Leave the images out and repeat the data exactly as given.

EXERCISE DATA Block Start

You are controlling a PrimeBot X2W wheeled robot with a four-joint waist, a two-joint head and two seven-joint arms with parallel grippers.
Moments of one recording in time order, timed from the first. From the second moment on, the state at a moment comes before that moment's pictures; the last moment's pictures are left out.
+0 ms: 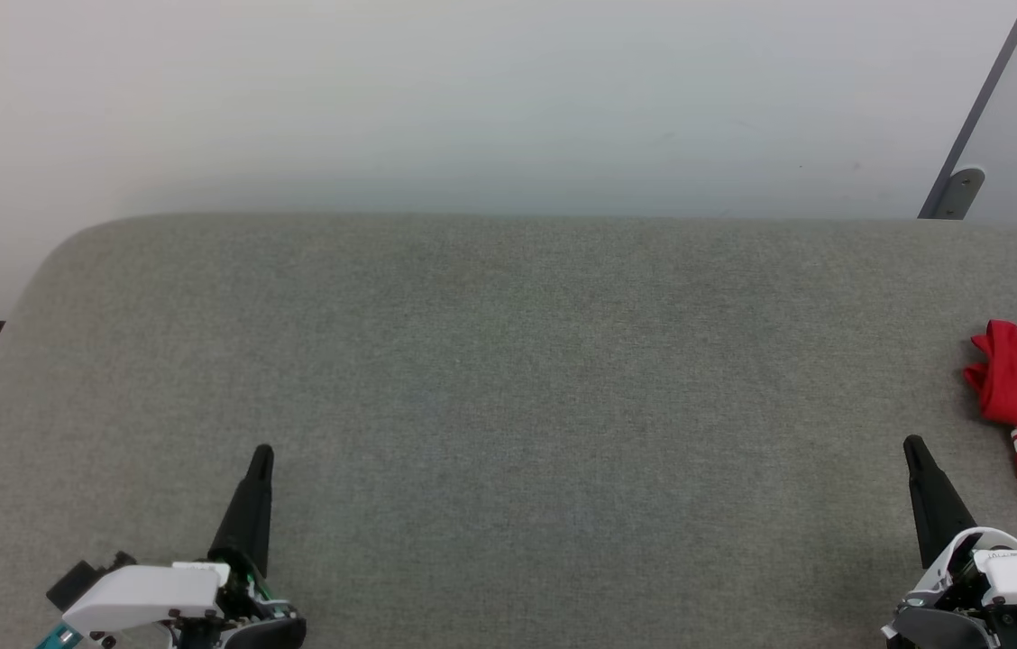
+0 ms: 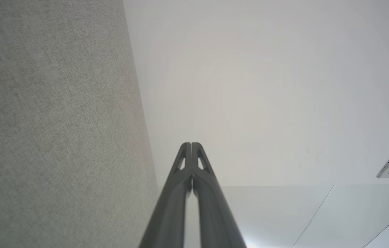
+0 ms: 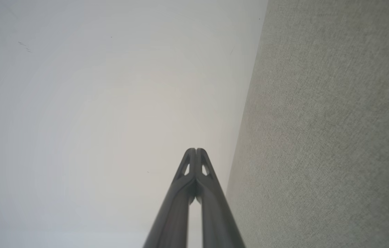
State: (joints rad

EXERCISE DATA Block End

THE COMPLETED TASK:
You are controlling a PrimeBot X2W wheeled robot with a four-joint waist, a two-joint head and two seven-joint arms with parallel grippers.
Moments of one recording in time order, timed from the first. From the second moment on, the state at a moment comes before that moment's pictures; the last moment's pictures are left out.
+0 ms: 
+0 ms: 
+0 ms: 
State: (joints rad

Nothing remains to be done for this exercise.